Hermeneutical Questions: Symbols Disaster Chronicle/Bushel Guru
Uqbah Iqbal*
Faculty of Social Sciences and Humanities, Malaysia
Submission: August 25, 2017;Published: August 29, 2017
*Corresponding author: Uqbah Iqbal, Faculty of Social Sciences and Humanities, UKM 43650 Bangi Selangor, Malaysia.
How to cite this article: Uqbah I. Hermeneutical Questions: Symbols Disaster Chronicle/Bushel Guru. Theranostics Brain Spine Neuro Disord. 2017; 2(1): 555576. DOI: 10.19080/TBSND.2017.02.555576
Opinion
Written by Jakob Sumardjo, originally written for an art journal. In the cultivation was widened, because so many cultural information contained by this Babad Pakuan. The writing that is planned to be completed in 15-20 pages, it reaches 3-4 times its length. So it is better this paper published in the form of a small book. The author provision in interpreting contemporary cultural content in this chronicle still holds to the primordial mindset of old societies in Indonesia. The cosmological mindset of old Indonesian society is not anthropocentric as in the Judeo-Christian cultural tradition, but more biocentric and ecocentric. Man is only an integral part of the universe, and the universe is part of a higher reality.
Our way of thinking as a modern man comes from this Judeo-Christian cultural tradition. Man as the center of the universe. Man is authorized as the ruler of the universe. All these things are given names by humans and for the benefit of man. This culture evolved into a struggle for complete human freedom, the breeding of individuality, the guarantee of its human rights, regarded everything outside of itself as an object to be studied, understood and mastered; Secularization, humanization, and materialism. The way the babad thinks is different. Man is not the king of the universe. Man is only one of the reality of the universe.
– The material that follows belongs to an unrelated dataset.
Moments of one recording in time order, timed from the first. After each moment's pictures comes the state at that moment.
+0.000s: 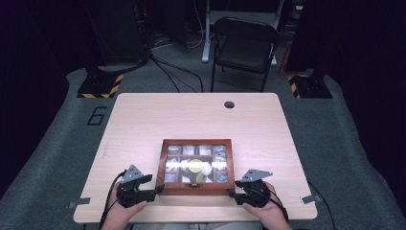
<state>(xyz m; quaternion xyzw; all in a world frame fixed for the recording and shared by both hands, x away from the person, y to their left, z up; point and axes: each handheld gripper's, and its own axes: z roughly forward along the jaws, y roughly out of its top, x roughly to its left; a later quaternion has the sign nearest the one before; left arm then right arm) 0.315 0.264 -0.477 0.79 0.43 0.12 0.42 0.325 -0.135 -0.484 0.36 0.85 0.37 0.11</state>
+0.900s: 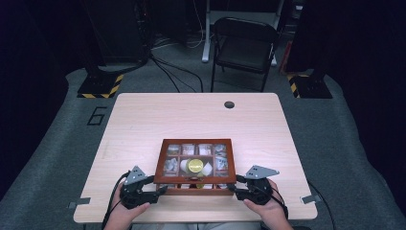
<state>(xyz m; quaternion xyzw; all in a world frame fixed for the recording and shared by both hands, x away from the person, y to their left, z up) 0.314 0.253 -0.476 0.80 0.41 0.12 0.43 0.324 -0.138 -0.465 0.36 0.82 0.43 0.12</state>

Human rights are subject to universal rights. And the fact of the universe they experience in their concrete life environment, the nature that lives it. This is why humans are friendly with gods, animals, trees, rivers, mountains, sea, mega. In the perception of modern man, this chronicle is a mere fairy tale. But for people who think biocentric and ecocentric, that’s a concrete reality. Industrialization has destroyed nature. Nature has no human rights whatsoever. The right to live animals, plants, rivers, hills, the forest is not there. There is only Human Rights, no Rights of Nature. Nature must be conquered by man. Modern heroes are those who contribute much thought to how this nature can be mastered and utilized to the greatest extent possible for the sake of human well-being. The way our biocentric and ecocentric ancestors thought was buried with deforestation, the destruction of mining hills, the disappearance of mangrove forests. Industrialization is progress, prosperity, prosperity. Let this nature we exploit all-out for this life we live easier, cheaper, more relaxed. These polluted air cases, the polluted seas, the polluted rivers, are the risks of human progress. We will bear it together, because we have enjoyed it together also.
In this chronicle (as well as hundreds of Indonesian tribal myths) we will encounter a strange way of thinking. In the heavens there are people, in the earth there are people, on the seabed there are people, because they also have kings like humans on this earth. Since the “universe society” is higher in quality, people in this world cannot ignore their existence and intervention. Read by modern reason, the sky, the earth, the mountains, the sea, the river, it all contributes to the life of human society. They can not be ignored, let alone considered deserted their human rights. Of course, the times of the chronicle (and poems) have passed. We live in modern times with our modern thinking device. But if this modern life turns out to cause a variety of environmental problems, and instead of human welfare but instead harm, is not the worldview of the ancestors we should review again? Of course we cannot live “primitive” again like that. And we do not want to. But their worldview should be contemplated for the benefit of the present. By reconstructing this ancestor’s way of life, we can also understand why the state of society is now as we inherited. So far we have always been cynical about the habits of rural society, where the collective unconscious of the past is still alive, and judging it as superstitious and outdated. The problem is, is the way we have been “right”?